= Viter Juste =

Viter Juste (December 15, 1924 – November 19, 2012) was a Haitian-born American community leader, businessman, and activist. Juste coined the name, "Little Haiti," for the neighborhood in Miami, Florida which is a center of the Haitian-American community in Florida. He is considered the father of the Haitian American community in Miami.

==Biography==

===Early life===
Viter Juste was born on the island of La Gonâve, a Haitian island in the Gulf of Gonâve, on December 15, 1924. His father was a businessman. Viter Juste received a college degree in business and accounting. In 1946, Juste opened his first business, a supermarket located in the Haitian capital, Port-au-Prince. He later shuttered his supermarket in order to take a position with a disease eradication program operated by the United Nations.

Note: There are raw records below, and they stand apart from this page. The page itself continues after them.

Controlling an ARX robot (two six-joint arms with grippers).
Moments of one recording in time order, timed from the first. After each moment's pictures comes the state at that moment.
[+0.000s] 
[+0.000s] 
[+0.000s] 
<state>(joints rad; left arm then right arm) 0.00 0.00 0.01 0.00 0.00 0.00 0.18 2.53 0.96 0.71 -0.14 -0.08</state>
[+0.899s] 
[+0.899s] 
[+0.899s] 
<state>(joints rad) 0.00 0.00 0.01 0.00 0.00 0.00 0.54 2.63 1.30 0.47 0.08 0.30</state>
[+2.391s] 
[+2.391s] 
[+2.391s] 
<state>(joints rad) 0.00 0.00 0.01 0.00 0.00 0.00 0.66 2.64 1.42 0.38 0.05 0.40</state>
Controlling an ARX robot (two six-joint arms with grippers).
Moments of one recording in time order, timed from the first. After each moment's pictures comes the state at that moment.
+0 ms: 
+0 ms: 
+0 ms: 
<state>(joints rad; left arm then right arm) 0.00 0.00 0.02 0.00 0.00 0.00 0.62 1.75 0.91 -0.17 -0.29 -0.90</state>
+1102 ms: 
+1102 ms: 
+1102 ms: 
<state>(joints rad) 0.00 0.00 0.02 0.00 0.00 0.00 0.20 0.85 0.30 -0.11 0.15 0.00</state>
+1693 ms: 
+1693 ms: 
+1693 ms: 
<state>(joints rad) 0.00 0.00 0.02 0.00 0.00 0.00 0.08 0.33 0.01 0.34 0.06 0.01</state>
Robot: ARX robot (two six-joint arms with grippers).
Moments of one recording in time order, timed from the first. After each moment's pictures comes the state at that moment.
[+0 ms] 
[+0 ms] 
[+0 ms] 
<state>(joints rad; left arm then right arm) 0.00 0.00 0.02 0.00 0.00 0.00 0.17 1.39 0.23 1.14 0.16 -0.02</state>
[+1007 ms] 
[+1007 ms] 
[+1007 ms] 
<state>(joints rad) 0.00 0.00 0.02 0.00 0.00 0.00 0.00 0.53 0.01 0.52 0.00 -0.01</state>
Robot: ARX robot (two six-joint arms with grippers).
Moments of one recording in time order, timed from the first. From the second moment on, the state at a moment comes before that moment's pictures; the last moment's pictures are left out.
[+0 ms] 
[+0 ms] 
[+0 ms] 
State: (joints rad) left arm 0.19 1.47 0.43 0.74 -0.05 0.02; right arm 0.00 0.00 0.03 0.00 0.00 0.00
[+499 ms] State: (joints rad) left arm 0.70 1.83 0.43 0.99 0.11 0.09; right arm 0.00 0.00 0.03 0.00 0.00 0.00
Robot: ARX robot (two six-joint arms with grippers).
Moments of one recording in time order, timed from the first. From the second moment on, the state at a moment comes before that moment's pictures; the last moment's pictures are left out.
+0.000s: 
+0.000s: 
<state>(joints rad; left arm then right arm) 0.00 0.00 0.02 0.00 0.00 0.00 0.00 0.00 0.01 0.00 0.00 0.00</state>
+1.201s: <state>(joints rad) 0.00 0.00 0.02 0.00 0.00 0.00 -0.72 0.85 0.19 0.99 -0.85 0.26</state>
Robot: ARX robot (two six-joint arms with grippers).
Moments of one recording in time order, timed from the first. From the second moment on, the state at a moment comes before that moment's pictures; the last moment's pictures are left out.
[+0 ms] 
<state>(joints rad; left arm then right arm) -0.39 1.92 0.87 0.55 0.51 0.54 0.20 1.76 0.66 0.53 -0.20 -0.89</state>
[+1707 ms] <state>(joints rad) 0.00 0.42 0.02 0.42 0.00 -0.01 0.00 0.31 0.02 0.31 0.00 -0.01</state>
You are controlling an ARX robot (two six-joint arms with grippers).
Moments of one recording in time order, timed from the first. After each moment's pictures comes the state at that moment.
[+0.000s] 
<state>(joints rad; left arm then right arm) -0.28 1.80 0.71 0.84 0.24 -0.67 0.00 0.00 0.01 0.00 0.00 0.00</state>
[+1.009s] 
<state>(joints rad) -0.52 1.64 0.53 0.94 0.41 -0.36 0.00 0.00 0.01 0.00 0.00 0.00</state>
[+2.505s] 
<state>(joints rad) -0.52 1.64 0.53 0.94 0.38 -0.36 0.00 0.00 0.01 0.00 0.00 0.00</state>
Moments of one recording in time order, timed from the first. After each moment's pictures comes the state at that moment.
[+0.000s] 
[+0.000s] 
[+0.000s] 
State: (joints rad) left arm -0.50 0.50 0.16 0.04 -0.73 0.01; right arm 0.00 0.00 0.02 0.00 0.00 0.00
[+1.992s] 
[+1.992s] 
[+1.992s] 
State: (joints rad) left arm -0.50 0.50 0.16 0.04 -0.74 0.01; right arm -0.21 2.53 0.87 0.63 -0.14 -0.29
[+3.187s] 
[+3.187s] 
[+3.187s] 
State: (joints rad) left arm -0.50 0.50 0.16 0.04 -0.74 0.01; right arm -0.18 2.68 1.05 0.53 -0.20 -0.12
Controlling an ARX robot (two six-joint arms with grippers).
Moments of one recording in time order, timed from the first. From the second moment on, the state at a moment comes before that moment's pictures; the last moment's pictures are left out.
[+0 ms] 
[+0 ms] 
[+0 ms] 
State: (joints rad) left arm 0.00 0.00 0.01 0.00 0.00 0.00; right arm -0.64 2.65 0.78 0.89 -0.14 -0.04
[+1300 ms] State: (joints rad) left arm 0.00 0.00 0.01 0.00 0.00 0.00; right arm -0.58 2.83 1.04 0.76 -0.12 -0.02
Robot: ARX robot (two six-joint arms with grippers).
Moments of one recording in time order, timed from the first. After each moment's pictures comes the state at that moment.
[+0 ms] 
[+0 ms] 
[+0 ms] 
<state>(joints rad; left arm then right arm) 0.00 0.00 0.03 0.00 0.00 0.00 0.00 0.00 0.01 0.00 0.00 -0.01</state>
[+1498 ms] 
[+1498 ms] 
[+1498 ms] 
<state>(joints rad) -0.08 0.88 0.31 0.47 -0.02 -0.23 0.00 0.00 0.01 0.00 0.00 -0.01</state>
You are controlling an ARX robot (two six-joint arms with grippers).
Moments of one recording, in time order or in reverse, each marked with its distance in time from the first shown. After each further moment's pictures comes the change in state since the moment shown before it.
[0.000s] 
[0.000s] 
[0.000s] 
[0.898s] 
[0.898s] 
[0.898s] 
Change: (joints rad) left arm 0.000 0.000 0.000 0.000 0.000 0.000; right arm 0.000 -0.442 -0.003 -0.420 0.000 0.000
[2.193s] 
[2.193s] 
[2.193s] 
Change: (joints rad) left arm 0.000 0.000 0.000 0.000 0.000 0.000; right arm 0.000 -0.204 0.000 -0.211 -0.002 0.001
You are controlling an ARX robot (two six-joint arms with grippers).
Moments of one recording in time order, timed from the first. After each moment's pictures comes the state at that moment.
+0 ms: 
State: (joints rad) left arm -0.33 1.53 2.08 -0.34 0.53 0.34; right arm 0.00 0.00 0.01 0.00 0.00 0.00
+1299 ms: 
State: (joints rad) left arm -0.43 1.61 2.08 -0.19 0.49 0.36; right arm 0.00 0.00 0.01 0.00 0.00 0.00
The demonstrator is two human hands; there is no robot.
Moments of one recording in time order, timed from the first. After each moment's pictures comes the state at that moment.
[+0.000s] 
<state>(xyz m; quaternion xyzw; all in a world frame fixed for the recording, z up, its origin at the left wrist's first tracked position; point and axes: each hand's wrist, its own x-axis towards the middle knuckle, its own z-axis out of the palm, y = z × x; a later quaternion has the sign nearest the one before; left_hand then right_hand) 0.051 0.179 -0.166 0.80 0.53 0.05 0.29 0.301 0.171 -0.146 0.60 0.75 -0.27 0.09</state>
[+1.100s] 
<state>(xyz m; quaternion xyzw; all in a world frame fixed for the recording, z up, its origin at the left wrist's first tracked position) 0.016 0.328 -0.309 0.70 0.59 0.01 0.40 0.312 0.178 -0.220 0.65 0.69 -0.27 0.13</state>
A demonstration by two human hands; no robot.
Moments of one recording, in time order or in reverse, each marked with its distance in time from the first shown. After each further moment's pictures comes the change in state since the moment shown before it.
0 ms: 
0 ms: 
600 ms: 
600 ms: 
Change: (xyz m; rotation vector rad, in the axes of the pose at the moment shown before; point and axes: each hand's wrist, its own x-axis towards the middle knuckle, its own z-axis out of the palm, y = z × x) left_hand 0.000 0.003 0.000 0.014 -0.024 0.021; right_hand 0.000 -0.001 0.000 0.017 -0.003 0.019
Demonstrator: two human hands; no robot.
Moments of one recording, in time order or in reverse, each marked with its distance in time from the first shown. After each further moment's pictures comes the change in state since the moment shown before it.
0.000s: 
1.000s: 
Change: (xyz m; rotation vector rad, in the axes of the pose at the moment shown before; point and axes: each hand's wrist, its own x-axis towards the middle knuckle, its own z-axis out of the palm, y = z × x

===Move to the United States===
Juste's life in Haiti changed in the aftermath of the 1957 Haitian presidential election, which was won by François "Papa Doc" Duvalier. Duvalier would become a dictator, responsible for the deaths of thousands and the flight of many professionals from the country. Juste, who had openly supported Duvalier's main opponent, Louis Déjoie, in the election decided to leave Haiti for the United States for the safety of himself and his family. He initially moved to Texas, before living in New York City for several years. In 1973, Juste, his wife, Maria, and their children moved to Miami, Florida.

===Advocacy===
In 1972, one year before Juste moved to Miami, the first known, documented boat carrying Haitian refugees landed in South Florida. Two years later, Viter Juste held a 1974 meeting with Monsignor Bryan O. Walsh of the Roman Catholic Church in an effort to help the refugees. The 1974 collaboration between Walsh and Juste resulted in the creation of the Haitian-American Community Association of Dade, which was one of the first social service organizations founded specifically to cater to the needs of the Haitian community in Miami. Juste served as one of the Association's first directors. The meeting between Juste and Walsh effectively launched Juste's career as an advocate and activist on behalf of South Florida's Haitian immigrant and Haitian American community.

Juste led a community boycott against a local branch of the Winn-Dixie supermarket, which had openly discriminated against Haitians. He also protested against the Miami-Dade County Public Schools during the 1970s after the Miami-Dade School Board refused to allow undocumented Haitian students to enroll in the school district.

Juste's fight with the Miami-Dade School District led him to coin the term "Little Haiti" for the largely Haitian American neighborhood of Miami, historically known as Lemon City. According to Jean-Claude Exulien, a retired professor of history and friend of Juste's since 1977, Juste authored an article in the Miami Herald in which he first referred to the neighborhood as "Little Port-au-Prince." However, editors at the Miami Herald found the name, "Little Port-au-Prince," too long, so the newspaper shortened the term in the headline to "Little Haiti." The name stuck and has been widely used for the neighborhood.

Juste also worked to advance the Haitian American community in business and media. Juste was the first person in Miami to establish a French-language weekly newspaper targeted to Haitian Americans. His newspaper, which consisted of twelve pages, cost readers just 25 cents. Juste also opened Les Cousins Records and Books, which was the first store in Miami to sell Haitian Creole and Frans-language music and books. Juste moved Les Cousins Records and Books to Little Haiti.

Juste is also considered a pioneer in adult education in Miami. He was the first person to establish an adult education program held in the evenings, which allowed working people to attend his classes. Juste taught both English language classes and skills to assimilate into larger American society.

===Later life===
Juste, who suffered from diabetes and dementia during his later life, died at an assisted living facility in North Miami, Florida, on November 19, 2012, at the age of 87. He was survived by Juste by two daughters, Chantal Juste Watson and Maria Blain; three sons, Carl Juste, a photojournalist for the Miami Herald, Wagner, and Patrick Juste; fifteen grandchildren; and fifteen great-grandchildren. Juste was predeceased by his wife of sixty years, Maria, died in 2008, and two sons.

Archbishop Thomas Wenski of the Roman Catholic Archdiocese of Miami, who had known Viter Juste since in 1979, said of him following his death, "He was a man passionate for making his mark in the Haitian community; both as a businessman and a community leader...He was a pioneer, and paved the way for young generations of Haitians to follow." Former Haitian political prisoner and history professor, Jean-Claude Exulien, who first Juste in 1977, also paid tribute to Juste, telling the Miami Herald, "This is a huge loss for the community...We didn't always agree on Haiti, but on the plan for the community here, we were together."